Jeda'34

453 67 16
                                    

Happy Reading 🌱

Terdengar bunyi bel tanda jam belajar mandiri sudah di mulai. Di Pondok Pesantren Al-Furqan jam belajar mandiri baru di mulai jam sembilan malam, karena ba'da isya biasanya para santri mendapat pembelajaran kitab tambahan bagi yang sudah senior. Bagi yang santri baru ada pendalaman bacaan Alquran.

Gus Fahrul mengajak Gus Adnan dan Gus Amran untuk berkeliling pesantren. Selain karena mendapat tugas dari Kyai Fahmi untuk mengontrol para santri, mereka juga sekaligus ingin mengetahui perkembangan dari pesantren itu.

Saat berkeliling, mereka tertarik pada beberapa santri yang tengah berdiskusi di sisi asrama. Sepertinya mereka santri aliyah karena ilmu yang mereka bahas sudah sampai pada bab zakat. Bahkan mereka terdengar tengah memperdebatkan tentang perhitungan nishob zakat.

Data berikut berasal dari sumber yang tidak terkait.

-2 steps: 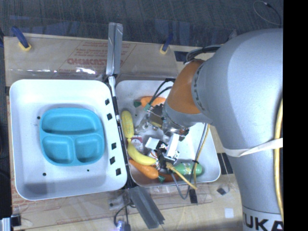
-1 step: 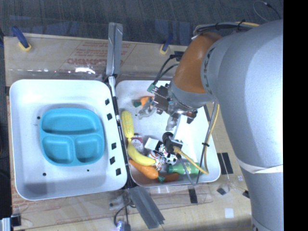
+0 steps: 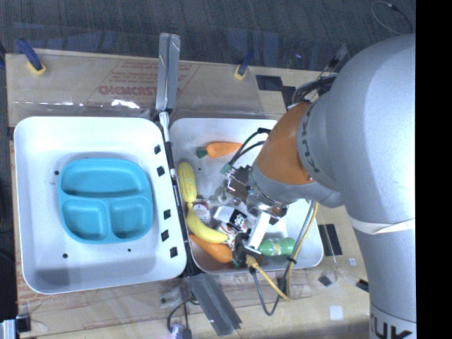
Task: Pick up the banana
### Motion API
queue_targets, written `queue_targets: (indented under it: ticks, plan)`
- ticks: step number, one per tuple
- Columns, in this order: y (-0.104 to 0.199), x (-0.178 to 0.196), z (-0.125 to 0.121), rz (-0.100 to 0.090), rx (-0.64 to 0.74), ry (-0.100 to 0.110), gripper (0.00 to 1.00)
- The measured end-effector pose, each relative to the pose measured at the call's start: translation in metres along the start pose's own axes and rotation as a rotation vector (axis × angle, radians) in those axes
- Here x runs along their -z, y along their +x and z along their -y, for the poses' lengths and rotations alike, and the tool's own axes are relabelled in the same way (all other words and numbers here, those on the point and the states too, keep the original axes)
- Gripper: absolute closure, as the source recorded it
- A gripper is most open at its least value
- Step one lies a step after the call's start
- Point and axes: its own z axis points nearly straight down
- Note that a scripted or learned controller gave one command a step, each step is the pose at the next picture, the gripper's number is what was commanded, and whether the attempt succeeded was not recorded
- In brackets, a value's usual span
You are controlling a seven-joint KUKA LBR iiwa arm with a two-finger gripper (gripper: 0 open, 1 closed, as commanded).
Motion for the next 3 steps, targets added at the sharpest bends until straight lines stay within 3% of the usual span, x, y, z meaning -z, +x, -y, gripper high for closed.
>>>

Gus Amran tersenyum lalu berucap lirih, "Di sini mereka hanya belajar teori, tapi saat mereka benar-benar mendapatkan pertanyaan-pertanyaan itu di lapangan, mereka butuh bahasa khusus agar orang-orang awam di luar sana paham sama penjelasan mereka. Karena lebih sulit memberi pemahaman pada masyarakat awam, dibanding pada teman sekelas."

"Hmm ...." Gus Fahrul menyimak..

"Bukankah harusnya jauh lebih mudah memberi penjelasan pada orang awam dibandingkan dengan santri yang juga sudah paham ilmunya? Karena kemungkinan untuk berdebat pasti tidak ada." Sepertinya Gus Adnan memiliki pemikiran berbeda.

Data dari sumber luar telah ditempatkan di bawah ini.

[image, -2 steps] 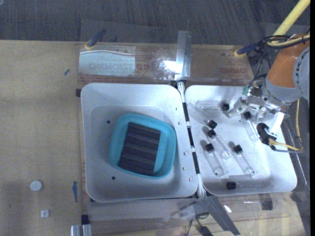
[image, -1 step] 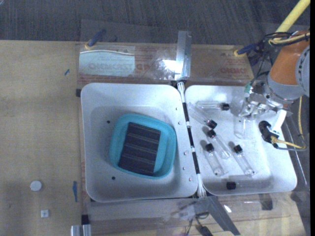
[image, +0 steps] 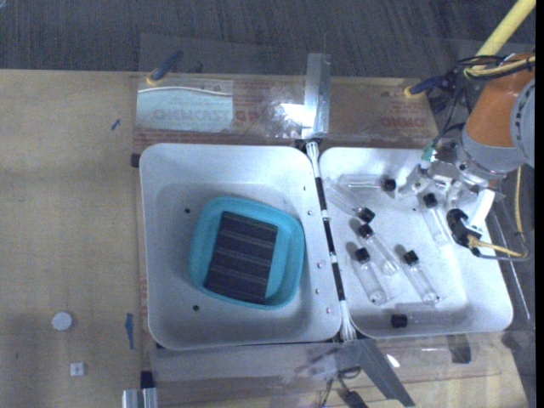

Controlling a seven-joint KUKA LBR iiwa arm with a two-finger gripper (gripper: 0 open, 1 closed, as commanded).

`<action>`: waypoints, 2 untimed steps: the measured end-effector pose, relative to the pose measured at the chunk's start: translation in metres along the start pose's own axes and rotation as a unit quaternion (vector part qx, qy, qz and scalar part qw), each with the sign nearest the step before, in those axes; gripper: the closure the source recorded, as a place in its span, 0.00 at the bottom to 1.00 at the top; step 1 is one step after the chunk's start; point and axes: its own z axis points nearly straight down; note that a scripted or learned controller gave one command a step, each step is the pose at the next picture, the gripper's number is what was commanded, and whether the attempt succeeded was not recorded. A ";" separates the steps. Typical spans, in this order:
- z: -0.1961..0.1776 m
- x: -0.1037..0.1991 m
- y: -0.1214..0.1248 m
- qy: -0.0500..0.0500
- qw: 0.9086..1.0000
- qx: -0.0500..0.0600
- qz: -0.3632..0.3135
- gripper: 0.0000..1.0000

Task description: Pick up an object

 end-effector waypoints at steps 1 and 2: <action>0.009 -0.008 -0.007 0.006 1.000 0.000 -0.001 0.00; 0.010 -0.006 -0.006 0.004 1.000 0.001 -0.004 0.00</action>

"Hmm, justru karena mereka tidak paham ilmunya, kadang ada di antara mereka yang ngeyel dan merasa benar sendiri. Hingga pemahaman yang kita kasih sama mereka kadang mental dan berubah menjadi perdebatan."

"Pantas saja jika Imam Syafi'i berkata bahwa saat berdebat dengan kelompok orang pintar, dia akan selalu menang, sementara saat berdebat dengan orang bodoh, dia selalu kalah. Haha ... " Gus Fahrul menimpali ucapan Gus Amran.

"Ennah, karena mereka yang tidak paham akan landasan ilmunya akan lebih susah memahami," tambah Gus Amran.

Keduanya tertawa bersamaan, sementara Gus Adnan hanya tersenyum. Sepanjang perjalanan berkeliling mereka malam itu tak lepas dari sapaan santri yang langsung berhenti dan berdiri menunduk takdzim hingga mereka bertiga melewatinya. Ciri khas dari pesantren salaf yang masih menjunjung tinggi adab terhadap guru dan keturunannya.

Jeda༊*·˚


Bu Nyai Ana nampak ragu untuk menyibak selimut dan duduk di samping suaminya. Biasanya mereka akan menghabiskan waktu untuk mengobrol atau bercerita terlebih dahulu sebelum tidur. Namun kali ini, Nyai Ana sedikit bertingkah aneh. Pasalnya dia ingin meminta maaf atas sikapnya yang sudah terjadi bertahun-tahun yang lalu pada suaminya. Kyai Fahmi yang baru saja menyelesaikan bacaan Al-Mulk-nya menatap bingung pada Bu Nyai Ana yang kini malah berdiri di sampingnya.

"Kenapa?" tanyanya lembut sembari menarik tangan wanita di sampingnya agar duduk di dekatnya.

"Ummah mau minta maaf."

"Hmm? Ummah bikin salah apa?"

"Yang dulu ...."

"Dulu?"

Bu Nyai Ana mengangguk, ada rona merah di wajahnya. Kyai Fahmi mengernyit, ia masih bingung dengan sikap istrinya yang tiba-tiba terlihat tengah menahan malu.

"Yang waktu Ummah jelek-jelekin Babah pas di rumah Kak Bagus."

"Ha?" Kyai Fahmi menaikkan alis, speechless.

Aah, melihat respon suaminya itu artinya dia belum lupa kejadian itu. Bu Nyai Ana menggigit bibir lalu mencubit lengan Kyai Fahmi dengan cubitan kecil. "Ih, mulai deh!" ujarnya.